Setting up Sentry Using Vagrant and Puppet

Daan Debie / November 01, 2013

4 min read

Devops is hot! And these days, everyone is diving into the provisioning game. I was invited by the company I work for, to visit the Devops Days together with some fellow engineers and the talks there really inspired me! Always eager to learn a new thing or two, I set myself the task of investigating Vagrant in combination with some flavor of provisioning; options for the latter being: Puppet, Chef, Ansible or Salt. I’m already in love with Vagrant, which I use all the time, to test out all kinds of tools I come across. I have absolutely no experience however with provisioning tools, so I wanted to learn that too. Ofcourse, finding time to actually get to it, proves difficult these days.

So when I wanted to check out the promising looking monitoring tool Sentry, and no working Vagrant setup seemed to exist to try it out in a Virtual Machine, an opportunity presented itself!

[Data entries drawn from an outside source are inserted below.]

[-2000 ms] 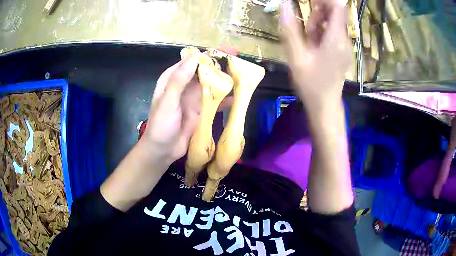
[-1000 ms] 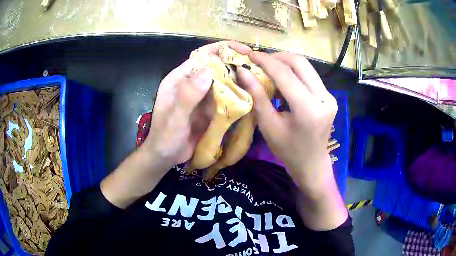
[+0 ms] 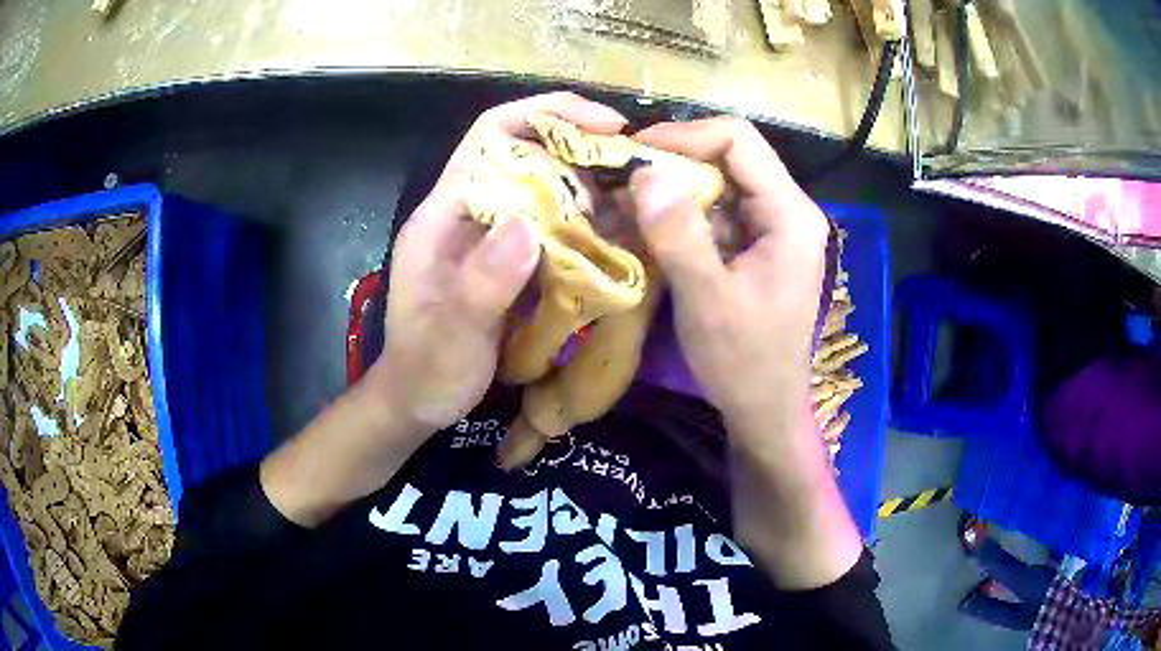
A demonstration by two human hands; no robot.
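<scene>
Two tan leg pieces with feet are held together over my lap. The nearer leg piece (image 3: 550, 333) has its wide, hollow heel end facing me. The other leg piece (image 3: 592, 375) lies behind it and points down toward my shirt. My left hand (image 3: 446, 274) is closed around the foot end of the nearer one, thumb on its side. My right hand (image 3: 738, 242) grips the other foot piece (image 3: 598, 150), its thumb pressed by a small dark bit (image 3: 634, 168). The joints are partly hidden by my fingers.
A blue bin of flat brown pieces (image 3: 155, 318) stands at the left. A blue bin of long tan pieces (image 3: 868, 369) is at the right. The beige table edge (image 3: 382, 79) runs across the top, with tan pieces and a black cable (image 3: 879, 95). A blue stool (image 3: 961, 299) and a person's purple clothing (image 3: 1114, 426) are farther right.
My right hand has come from over the table to the pieces and now grips one. The two leg pieces have turned and moved closer together at the feet.
</scene>
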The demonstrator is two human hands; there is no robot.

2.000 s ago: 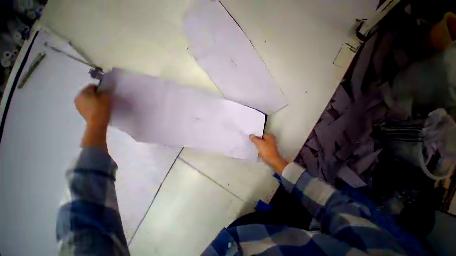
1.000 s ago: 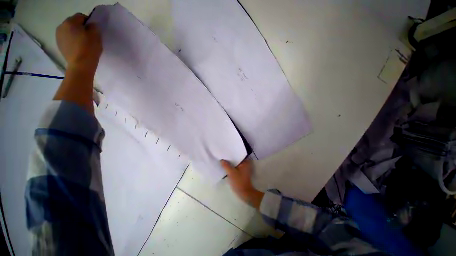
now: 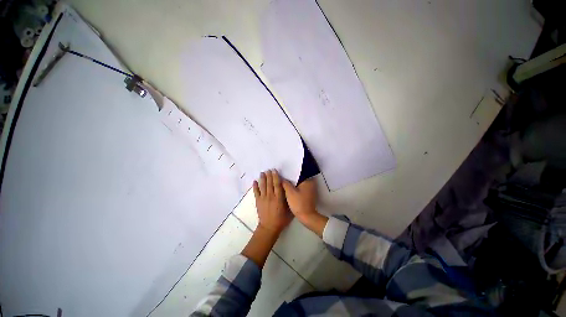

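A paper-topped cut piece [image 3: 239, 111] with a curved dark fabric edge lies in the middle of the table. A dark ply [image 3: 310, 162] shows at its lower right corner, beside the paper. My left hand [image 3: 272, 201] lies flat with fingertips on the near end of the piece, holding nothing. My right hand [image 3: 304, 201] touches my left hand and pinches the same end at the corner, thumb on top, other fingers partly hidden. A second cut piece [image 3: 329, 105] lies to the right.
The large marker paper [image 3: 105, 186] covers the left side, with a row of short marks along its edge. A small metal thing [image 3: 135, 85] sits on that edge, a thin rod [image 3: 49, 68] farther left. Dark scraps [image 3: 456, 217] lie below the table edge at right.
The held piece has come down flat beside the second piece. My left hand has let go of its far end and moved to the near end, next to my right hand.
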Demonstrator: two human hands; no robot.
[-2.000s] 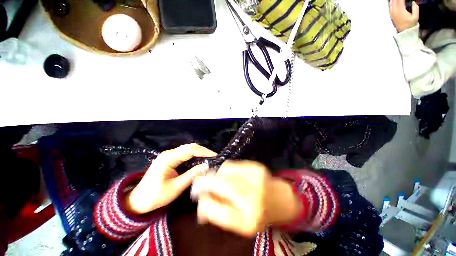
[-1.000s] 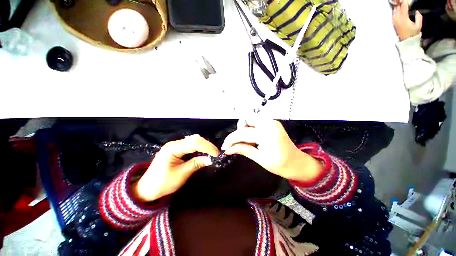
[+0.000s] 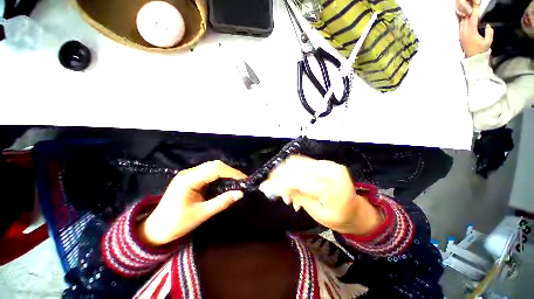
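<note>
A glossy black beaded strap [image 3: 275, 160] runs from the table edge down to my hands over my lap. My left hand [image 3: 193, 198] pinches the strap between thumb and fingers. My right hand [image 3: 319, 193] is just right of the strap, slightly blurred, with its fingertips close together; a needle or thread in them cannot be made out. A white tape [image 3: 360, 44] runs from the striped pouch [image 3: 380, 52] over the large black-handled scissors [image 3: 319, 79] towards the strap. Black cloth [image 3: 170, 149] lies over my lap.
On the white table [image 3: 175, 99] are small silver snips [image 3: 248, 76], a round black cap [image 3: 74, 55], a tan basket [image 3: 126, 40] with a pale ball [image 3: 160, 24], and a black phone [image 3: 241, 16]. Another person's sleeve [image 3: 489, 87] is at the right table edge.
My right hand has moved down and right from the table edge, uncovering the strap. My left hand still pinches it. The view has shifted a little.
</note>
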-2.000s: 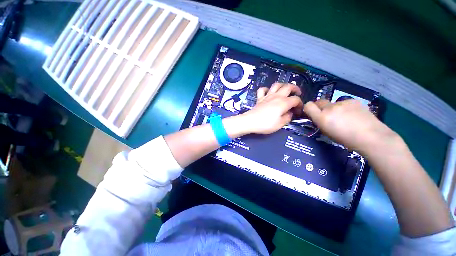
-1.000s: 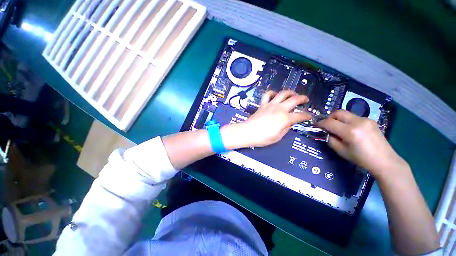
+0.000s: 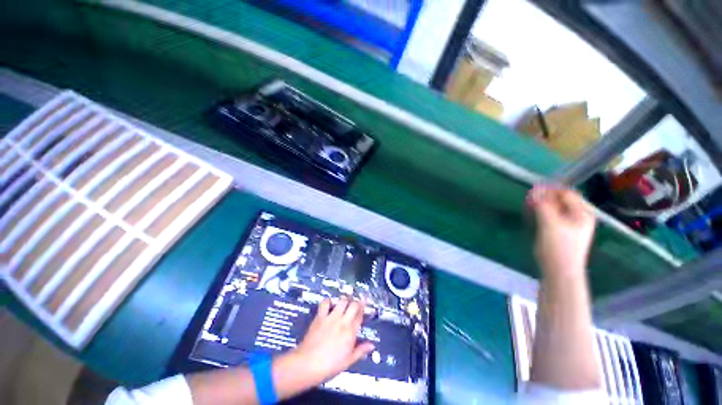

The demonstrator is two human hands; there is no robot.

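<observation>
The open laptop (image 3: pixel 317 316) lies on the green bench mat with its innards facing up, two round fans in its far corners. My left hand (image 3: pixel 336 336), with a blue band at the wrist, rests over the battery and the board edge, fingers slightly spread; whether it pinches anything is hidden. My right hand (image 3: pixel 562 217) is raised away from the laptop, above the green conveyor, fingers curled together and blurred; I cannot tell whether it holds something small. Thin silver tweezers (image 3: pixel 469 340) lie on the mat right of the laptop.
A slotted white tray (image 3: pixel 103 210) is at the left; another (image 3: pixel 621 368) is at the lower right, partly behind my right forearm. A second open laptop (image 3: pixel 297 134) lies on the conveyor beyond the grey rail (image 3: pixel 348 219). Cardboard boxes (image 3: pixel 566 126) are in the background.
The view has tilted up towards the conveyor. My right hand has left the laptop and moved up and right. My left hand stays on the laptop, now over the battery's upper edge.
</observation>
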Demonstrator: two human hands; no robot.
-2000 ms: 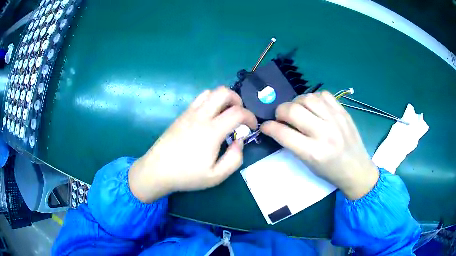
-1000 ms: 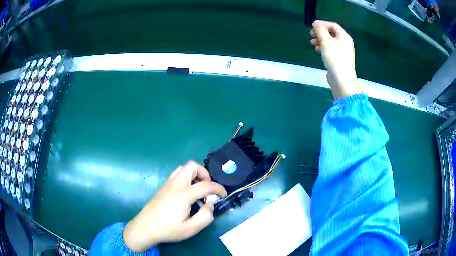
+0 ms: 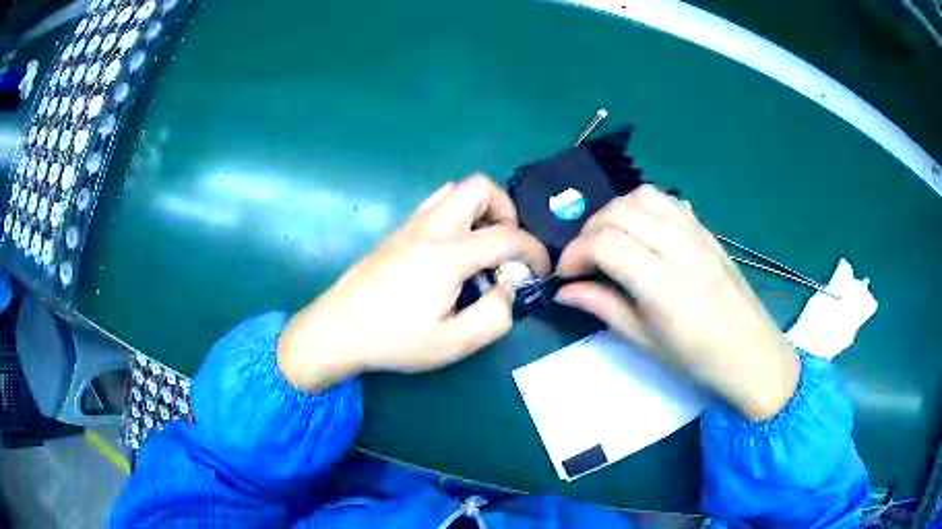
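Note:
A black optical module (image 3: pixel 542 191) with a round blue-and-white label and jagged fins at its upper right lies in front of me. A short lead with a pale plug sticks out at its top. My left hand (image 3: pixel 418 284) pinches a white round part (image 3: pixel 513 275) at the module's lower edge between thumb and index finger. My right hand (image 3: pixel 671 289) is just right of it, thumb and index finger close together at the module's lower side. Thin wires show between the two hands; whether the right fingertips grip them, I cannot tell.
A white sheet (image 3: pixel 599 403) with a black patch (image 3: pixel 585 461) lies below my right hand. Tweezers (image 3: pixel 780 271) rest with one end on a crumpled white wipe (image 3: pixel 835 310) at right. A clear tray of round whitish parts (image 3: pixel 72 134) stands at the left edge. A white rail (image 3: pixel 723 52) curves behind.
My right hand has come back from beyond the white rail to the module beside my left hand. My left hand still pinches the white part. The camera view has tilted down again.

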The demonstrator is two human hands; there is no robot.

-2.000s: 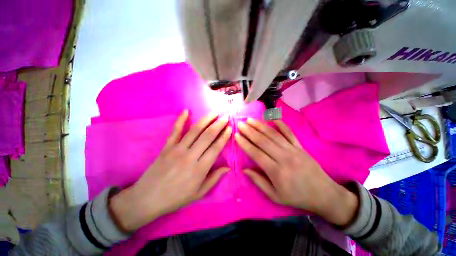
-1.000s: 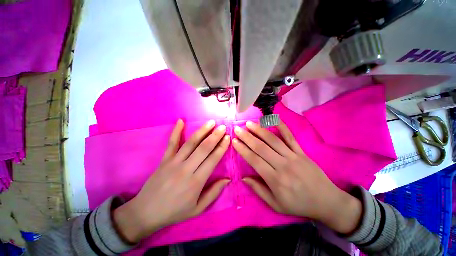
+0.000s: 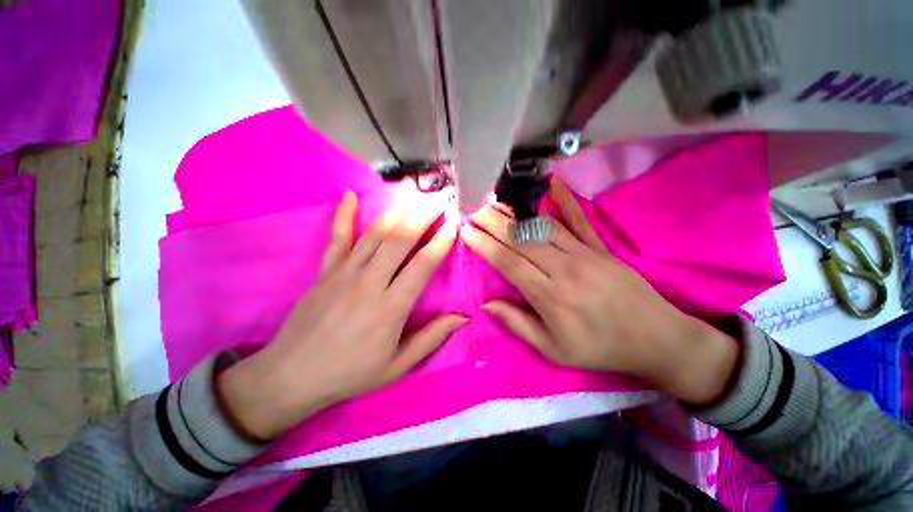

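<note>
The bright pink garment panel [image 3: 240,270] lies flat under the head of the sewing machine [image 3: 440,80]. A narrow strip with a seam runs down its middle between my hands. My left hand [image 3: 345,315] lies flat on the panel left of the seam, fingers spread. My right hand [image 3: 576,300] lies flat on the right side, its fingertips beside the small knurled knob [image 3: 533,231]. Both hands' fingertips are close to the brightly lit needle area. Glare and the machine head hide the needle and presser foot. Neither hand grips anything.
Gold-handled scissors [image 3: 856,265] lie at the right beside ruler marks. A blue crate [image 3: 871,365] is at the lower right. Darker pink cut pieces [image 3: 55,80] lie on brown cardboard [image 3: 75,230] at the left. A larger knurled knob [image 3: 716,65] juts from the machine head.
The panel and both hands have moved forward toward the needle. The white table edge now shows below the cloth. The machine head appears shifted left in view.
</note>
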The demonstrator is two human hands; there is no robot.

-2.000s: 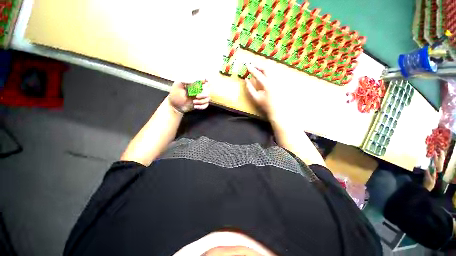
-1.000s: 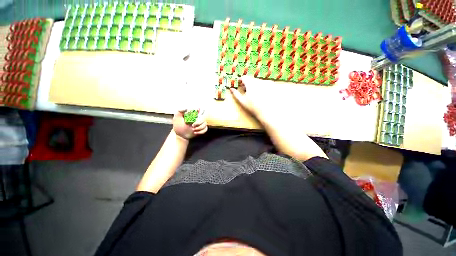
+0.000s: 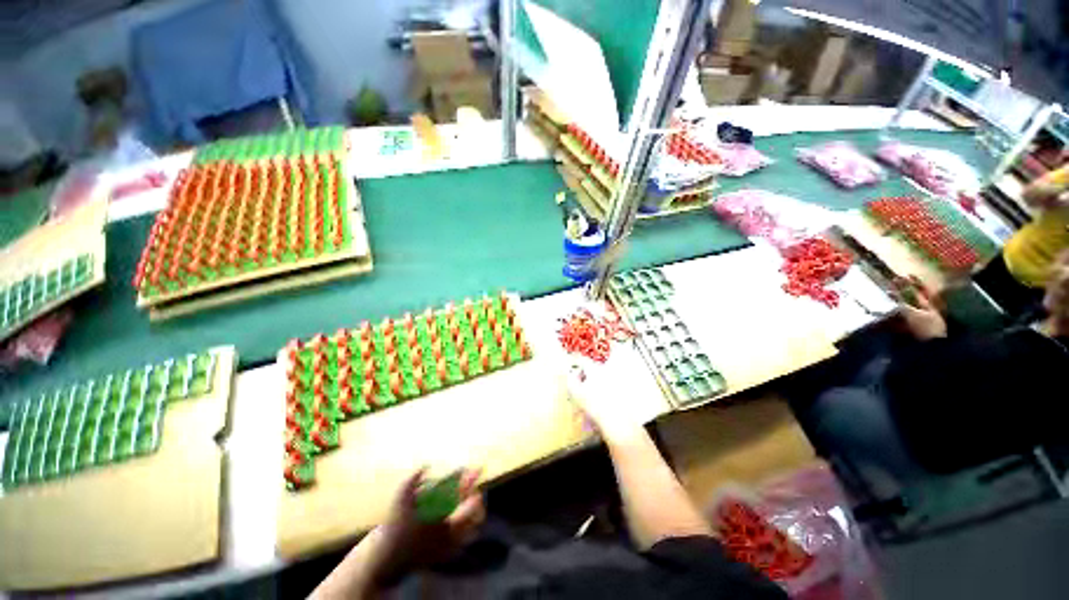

Vagrant & Puppet, a Solid Duo

I’m a Python guy, so the obvious choice for a provisioning tool would be either Ansible or Salt. But at work, the hosting department uses Puppet, so it made sense to check that out first. A nice added bonus is that Vagrant has really solid Puppet support. A Vagrant setup for Sentry using Puppet, already exists by the way, but it hasn’t been updated for a year or so, so unsurprisingly, it doesn’t work anymore. Instead of trying to fix it, I decided to try writing my own Vagrantfile and Puppet scripts (called manifests).

Challenge Accepted!

Results & Caveats

I could rehash here, what it is I have done, but the code is on GitHub, and it speaks for itself! What it basically installs is:

  • Sentry
  • PostgreSQL as database for Sentry
  • Supervisord as a tool for running Sentry and keeping it up
  • NginX as reverse proxy in front of Sentry

It’s pretty basic, but I’m happy with the results nonetheless! I also immediately fell in love with Sentry! I’m definitely going to introduce it at Info.nl because I have the feeling it might be a game changer when it comes to the health of our applications and the sanity of our engineers.

All in all, learning Puppet wasn’t too hard, but there are some gotcha’s and caveats which I want to share:

  • Puppet isn’t about chaining together commands to get to the desired configuration. It’s about defining the desired state and let Puppet do the rest. You’re pretty much "ensuring" that stuff is "present" (or absent, for that matter).
  • When you define states, don’t expect Puppet to adhere to any implied ordering! It doesn’t run through your manifest making sure stuff is installed in the order you defined it. If you want ordering, you have to explicitly declare dependencies like so:
package { [
        "libpq-dev",
  "supervisor",
  "nginx",
  ]:
  ensure => latest,
  require => [Exec['update_apt'], Class['python']]; # apt-get update needs to be executed first, and the `python` class needs to be run
}
  • In a frustrating exercise of debugging, I discovered that in the next example apt-get update isn’t actually run, despite it being a dependency for installing the PostgreSQL Server:
class { 'postgresql::server':
        require => Exec['update_apt'];
}
  • Letting Puppet install some other packages at with the package directive, with apt-get update as a requirement, makes the PostgreSQL install run flawlessly as well…

Next Steps

I want to make the installation more OS-agnostic. Currently it’s tied to Ubuntu/Debian because of the use of apt. I would also love to test it with other providers, so my plan is to try and use the scripts to install Sentry on a Digital Ocean droplet. In the meanwhile, I encourage anyone who is interested in Sentry to give it a spin and simultaneously feeling the joy of Vagrant and Puppet!